Problem details:
Nothing but an exact copy of the records below counts as the answer.

Task material section start

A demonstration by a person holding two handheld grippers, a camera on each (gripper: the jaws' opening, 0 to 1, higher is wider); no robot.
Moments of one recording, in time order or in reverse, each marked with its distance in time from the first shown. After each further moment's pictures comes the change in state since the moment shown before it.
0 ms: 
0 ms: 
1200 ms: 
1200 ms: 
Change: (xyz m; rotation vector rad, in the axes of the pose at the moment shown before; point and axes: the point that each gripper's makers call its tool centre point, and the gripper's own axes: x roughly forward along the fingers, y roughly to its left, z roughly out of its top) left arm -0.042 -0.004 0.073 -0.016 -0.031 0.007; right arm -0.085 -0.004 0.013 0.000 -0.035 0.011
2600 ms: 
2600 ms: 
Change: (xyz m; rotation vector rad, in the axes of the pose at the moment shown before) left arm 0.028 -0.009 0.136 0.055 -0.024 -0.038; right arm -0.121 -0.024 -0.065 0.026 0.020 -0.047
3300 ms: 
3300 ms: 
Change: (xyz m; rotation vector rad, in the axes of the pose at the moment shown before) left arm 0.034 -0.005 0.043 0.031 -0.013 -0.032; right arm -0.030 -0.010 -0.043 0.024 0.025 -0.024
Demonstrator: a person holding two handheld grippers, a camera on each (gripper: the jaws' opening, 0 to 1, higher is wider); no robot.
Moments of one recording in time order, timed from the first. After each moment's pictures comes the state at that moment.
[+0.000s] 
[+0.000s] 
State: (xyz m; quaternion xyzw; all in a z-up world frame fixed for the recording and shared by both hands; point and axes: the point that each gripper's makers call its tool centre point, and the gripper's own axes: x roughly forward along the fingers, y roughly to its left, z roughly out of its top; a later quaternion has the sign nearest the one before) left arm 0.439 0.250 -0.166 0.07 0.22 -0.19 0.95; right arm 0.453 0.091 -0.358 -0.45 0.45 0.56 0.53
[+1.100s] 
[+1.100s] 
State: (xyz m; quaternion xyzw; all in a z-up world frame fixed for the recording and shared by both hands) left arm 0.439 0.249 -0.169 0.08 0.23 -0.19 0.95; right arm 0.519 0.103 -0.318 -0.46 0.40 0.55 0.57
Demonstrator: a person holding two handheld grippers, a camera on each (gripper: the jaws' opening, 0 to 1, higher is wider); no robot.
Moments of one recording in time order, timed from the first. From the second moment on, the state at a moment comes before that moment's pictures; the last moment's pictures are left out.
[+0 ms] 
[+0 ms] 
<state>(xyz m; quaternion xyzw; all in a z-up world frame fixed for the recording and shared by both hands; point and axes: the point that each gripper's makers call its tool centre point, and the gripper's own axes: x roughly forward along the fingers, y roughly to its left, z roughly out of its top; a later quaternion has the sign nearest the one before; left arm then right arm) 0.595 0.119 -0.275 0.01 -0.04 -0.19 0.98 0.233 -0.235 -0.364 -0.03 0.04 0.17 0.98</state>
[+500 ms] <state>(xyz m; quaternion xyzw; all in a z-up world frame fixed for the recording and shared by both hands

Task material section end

Answer area:
A demonstration by a person holding two handheld grippers, a camera on each (gripper: the jaws' opening, 0 to 1, higher is wider); no robot.
Moments of one recording, in time order or in reverse, each marked with its distance in time from the first shown. After each further moment's pictures comes the change in state since the moment shown before it.
0 ms: 
0 ms: 
1200 ms: 
1200 ms: 
Change: (xyz m; rotation vector rad, in the axes of the pose at the moment shown before; point and axes: the point that each gripper's makers call its tool centre point, and the gripper's own axes: x roughly forward along the fingers, y roughly to its left, z roughly out of its top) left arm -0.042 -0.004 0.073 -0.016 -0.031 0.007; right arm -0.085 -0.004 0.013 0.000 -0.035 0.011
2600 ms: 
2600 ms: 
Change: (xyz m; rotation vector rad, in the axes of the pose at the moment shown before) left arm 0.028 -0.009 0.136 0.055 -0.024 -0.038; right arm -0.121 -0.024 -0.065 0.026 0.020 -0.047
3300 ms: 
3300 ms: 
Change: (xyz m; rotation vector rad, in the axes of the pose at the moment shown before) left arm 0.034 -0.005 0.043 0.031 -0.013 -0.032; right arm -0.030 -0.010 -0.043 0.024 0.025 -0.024
Demonstrator: a person holding two handheld grippers, a camera on each (gripper: the jaws' opening, 0 to 1, higher is wider); no robot.
Moments of one recording in time order, timed from the first. After each moment's pictures comes the state at that moment.
[+0.000s] 
[+0.000s] 
State: (xyz m; quaternion xyzw; all in a z-up world frame fixed for the recording and shared by both hands; point and axes: the point that each gripper's makers call its tool centre point, and the gripper's own axes: x roughly forward along the fingers, y roughly to its left, z roughly out of its top; a later quaternion has the sign nearest the one before) left arm 0.439 0.250 -0.166 0.07 0.22 -0.19 0.95; right arm 0.453 0.091 -0.358 -0.45 0.45 0.56 0.53
[+1.100s] 
[+1.100s] 
State: (xyz m; quaternion xyzw; all in a z-up world frame fixed for the recording and shared by both hands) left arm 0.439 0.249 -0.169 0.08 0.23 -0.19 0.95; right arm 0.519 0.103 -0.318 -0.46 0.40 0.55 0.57
Demonstrator: a person holding two handheld grippers, a camera on each (gripper: the jaws' opening, 0 to 1, higher is wider); no robot.
Moments of one recording in time order, timed from the first. From the second moment on, the state at a moment comes before that moment's pictures; the last moment's pictures are left out.
[+0 ms] 
[+0 ms] 
<state>(xyz m; quaternion xyzw; all in a z-up world frame fixed for the recording and shared by both hands; point and axes: the point that each gripper's makers call its tool centre point, and the gripper's own axes: x roughly forward along the fingers, y roughly to its left, z roughly out of its top; a later quaternion has the sign nearest the one before; left arm then right arm) 0.595 0.119 -0.275 0.01 -0.04 -0.19 0.98 0.233 -0.235 -0.364 -0.03 0.04 0.17 0.98</state>
[+500 ms] <state>(xyz m; quaternion xyzw; all in a z-up world frame fixed for the recording and shared by both hands

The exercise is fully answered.